WHAT YOU SHOULD DO - The answer should consist of the full listing below, repeated exactly and free of pictures.

───── EXERCISE DATA ─────

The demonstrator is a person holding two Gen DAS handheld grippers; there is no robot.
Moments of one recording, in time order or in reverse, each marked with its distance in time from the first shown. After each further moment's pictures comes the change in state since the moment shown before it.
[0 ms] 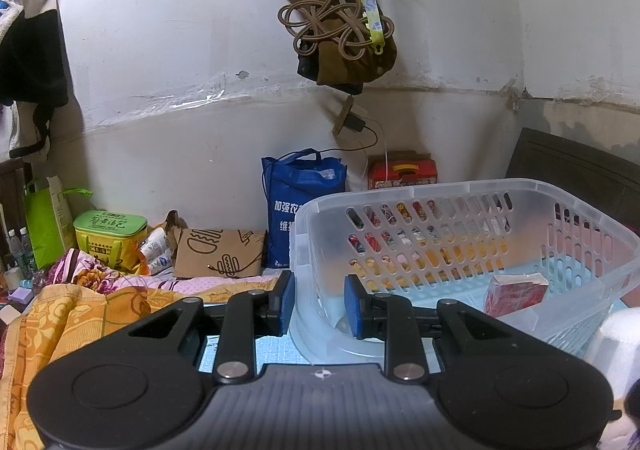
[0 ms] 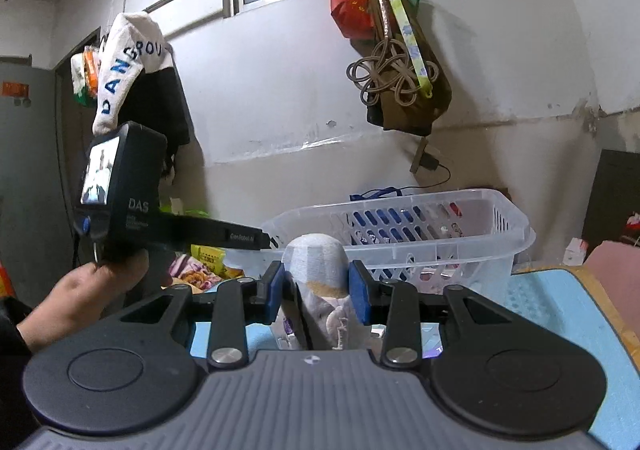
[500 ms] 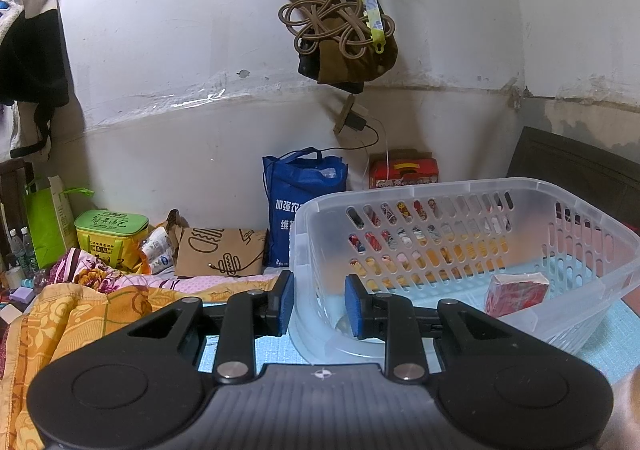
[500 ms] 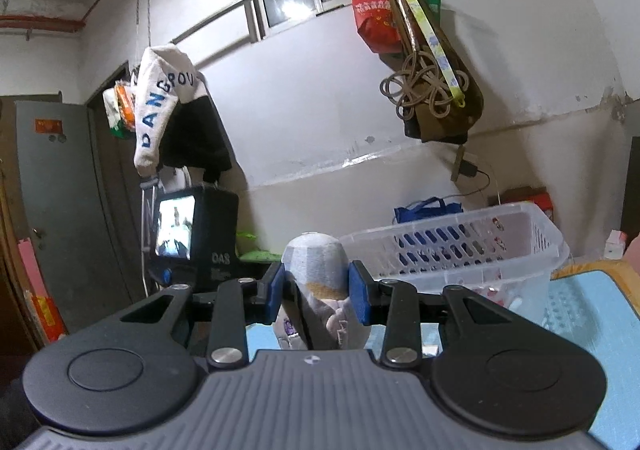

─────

THE COMPLETED TASK -
The demonstrator is a person holding two Gen DAS handheld grippers; there is no robot.
Moments of one recording, in time order or in reverse, each marked with its distance in time from the first shown. After each further moment's pictures comes the change in state since the moment shown before it.
[0 ms] 
[0 ms] 
[500 ms] 
[500 ms] 

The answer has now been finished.